Records from a collection:
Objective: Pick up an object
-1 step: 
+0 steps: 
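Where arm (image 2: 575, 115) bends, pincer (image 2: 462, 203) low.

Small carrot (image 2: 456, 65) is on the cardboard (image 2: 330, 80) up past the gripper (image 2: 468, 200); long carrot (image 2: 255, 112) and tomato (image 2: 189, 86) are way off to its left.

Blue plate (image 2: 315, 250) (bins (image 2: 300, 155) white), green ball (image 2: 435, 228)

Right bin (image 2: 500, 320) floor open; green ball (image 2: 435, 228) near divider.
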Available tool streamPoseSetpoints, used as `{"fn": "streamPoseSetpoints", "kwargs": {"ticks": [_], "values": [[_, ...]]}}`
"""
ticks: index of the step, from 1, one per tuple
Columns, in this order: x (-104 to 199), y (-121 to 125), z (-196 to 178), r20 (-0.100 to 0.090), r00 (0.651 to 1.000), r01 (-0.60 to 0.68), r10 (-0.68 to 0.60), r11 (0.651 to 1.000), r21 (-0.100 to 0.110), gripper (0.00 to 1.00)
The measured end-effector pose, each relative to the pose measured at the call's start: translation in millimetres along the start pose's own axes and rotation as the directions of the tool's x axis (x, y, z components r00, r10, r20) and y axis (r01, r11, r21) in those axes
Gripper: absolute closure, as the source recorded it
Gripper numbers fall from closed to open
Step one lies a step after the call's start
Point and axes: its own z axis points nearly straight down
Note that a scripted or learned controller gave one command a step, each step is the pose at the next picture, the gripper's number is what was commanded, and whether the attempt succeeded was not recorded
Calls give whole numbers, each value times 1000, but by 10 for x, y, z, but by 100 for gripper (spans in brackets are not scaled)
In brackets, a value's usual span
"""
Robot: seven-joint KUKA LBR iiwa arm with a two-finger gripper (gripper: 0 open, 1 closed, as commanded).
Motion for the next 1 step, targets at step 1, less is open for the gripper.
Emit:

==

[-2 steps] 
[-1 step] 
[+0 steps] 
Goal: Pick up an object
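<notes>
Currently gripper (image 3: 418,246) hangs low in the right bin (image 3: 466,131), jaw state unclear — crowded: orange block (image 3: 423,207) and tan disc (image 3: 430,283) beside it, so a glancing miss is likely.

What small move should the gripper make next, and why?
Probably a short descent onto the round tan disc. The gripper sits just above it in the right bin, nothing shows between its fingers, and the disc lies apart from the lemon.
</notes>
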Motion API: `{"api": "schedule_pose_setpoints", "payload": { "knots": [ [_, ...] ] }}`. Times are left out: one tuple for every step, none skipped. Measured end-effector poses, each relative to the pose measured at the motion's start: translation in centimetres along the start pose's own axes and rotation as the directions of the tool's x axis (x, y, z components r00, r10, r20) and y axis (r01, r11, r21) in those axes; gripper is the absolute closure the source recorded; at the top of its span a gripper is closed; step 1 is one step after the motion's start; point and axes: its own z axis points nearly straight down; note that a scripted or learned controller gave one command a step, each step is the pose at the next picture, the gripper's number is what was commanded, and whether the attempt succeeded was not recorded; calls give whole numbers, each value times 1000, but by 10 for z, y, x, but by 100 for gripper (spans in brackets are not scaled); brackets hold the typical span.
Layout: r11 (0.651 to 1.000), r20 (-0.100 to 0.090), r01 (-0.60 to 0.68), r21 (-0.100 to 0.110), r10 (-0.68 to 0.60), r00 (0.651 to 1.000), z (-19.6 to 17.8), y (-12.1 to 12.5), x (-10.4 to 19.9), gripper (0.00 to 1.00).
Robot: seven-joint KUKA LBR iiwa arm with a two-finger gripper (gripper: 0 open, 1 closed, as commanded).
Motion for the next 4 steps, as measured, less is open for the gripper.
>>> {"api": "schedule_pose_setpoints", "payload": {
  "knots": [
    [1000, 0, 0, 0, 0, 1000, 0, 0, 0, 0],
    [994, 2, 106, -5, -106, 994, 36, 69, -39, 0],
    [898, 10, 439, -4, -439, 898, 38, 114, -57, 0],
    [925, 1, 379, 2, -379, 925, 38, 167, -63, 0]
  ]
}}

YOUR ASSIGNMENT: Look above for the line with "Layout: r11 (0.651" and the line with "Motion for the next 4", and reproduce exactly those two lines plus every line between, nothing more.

ANSWER BOX:
Layout: r11 (0.651 to 1.000), r20 (-0.100 to 0.090), r01 (-0.60 to 0.68), r21 (-0.100 to 0.110), r10 (-0.68 to 0.60), r00 (0.651 to 1.000), z (-19.6 to 17.8), y (-12.1 to 12.5), x (-10.4 to 19.9), gripper (0.00 to 1.00).
Robot: seven-joint KUKA LBR iiwa arm with a two-finger gripper (gripper: 0 open, 1 closed, as commanded).
Motion for the next 4 steps, as measured, less is open for the gripper.

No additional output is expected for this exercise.